Social media white paper: what can we be selling that is better to buy than impressions?
As requested, I have republished the white paper into separate blog posts so that each section can be commented on. This post focuses on the seventh section – what can we be selling that is better to buy than impressions? You can still download the full paper by clicking the link: Distributed influence: quantifying the impact of social media (PDF).
Links to all sections:
- why is it important to measure online influence?
- social media index
- defining influence
- is influence what we should measure?
- should marketers target influencers or the easily influenced?
- what can we be selling that is better to buy than impressions?
- what are the origins of influence?
- the move to micro communications
- be cautious
- a formula to understand influence
- what makes this actionable?
What can we be selling that is better to buy than impressions?
If inbound links and other ‘popularity measures’ are redundant, the roundtable queried whether it was possible to sell:
2) A meme
3) Search results
As an alternative, Jeff Jarvis highlighted Flickr’s innovative way of approaching this. Although the methodology of this contains a large amount of secret source, the concept, was explained as follows:
- What amount of effort goes into a photo – i.e. number of links, number of comments, use of tags etc.
- A social analysis – the relationship that emerges based on the photo and not the photographer.
- A mapping of the first two points.
The redeeming social value is an aggregated metric of these points.
The reason why this methodology resonated with the group was that it tried to calculate influence in an alternative manner. This approach did not look at the creator but rather the effort that went into the publication and the amount of discussion that it created amongst a wider community.
Popularity is a meaningless measure – Jeff Jarvis
In this instance, popularity was not the primary metric as effort and dialogue were now included. The roundtable agreed that any meaningful social media metric had to ensure that popularity measures were not promoted at the expense of these other factors.

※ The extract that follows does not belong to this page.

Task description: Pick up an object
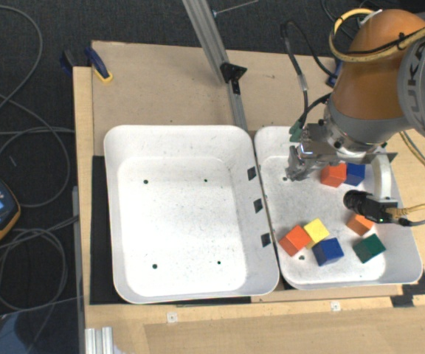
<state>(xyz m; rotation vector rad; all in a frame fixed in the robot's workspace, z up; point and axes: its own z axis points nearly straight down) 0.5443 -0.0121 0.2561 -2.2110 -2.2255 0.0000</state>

To get to one standard of measurement, we would need access to and the ability to aggregate all data, and that demands a whole new level of openness and sharing that is not available.
Regardless, there was general consensus that we may never be able to get to one standard. This is because this ‘old world thinking’ implies that the people with the money are in control.
We believe the inverse is true, and thus it’s the people with the content who will dictate – or at a minimum have an equal say in dictating – the metric standards by which their content is monetized.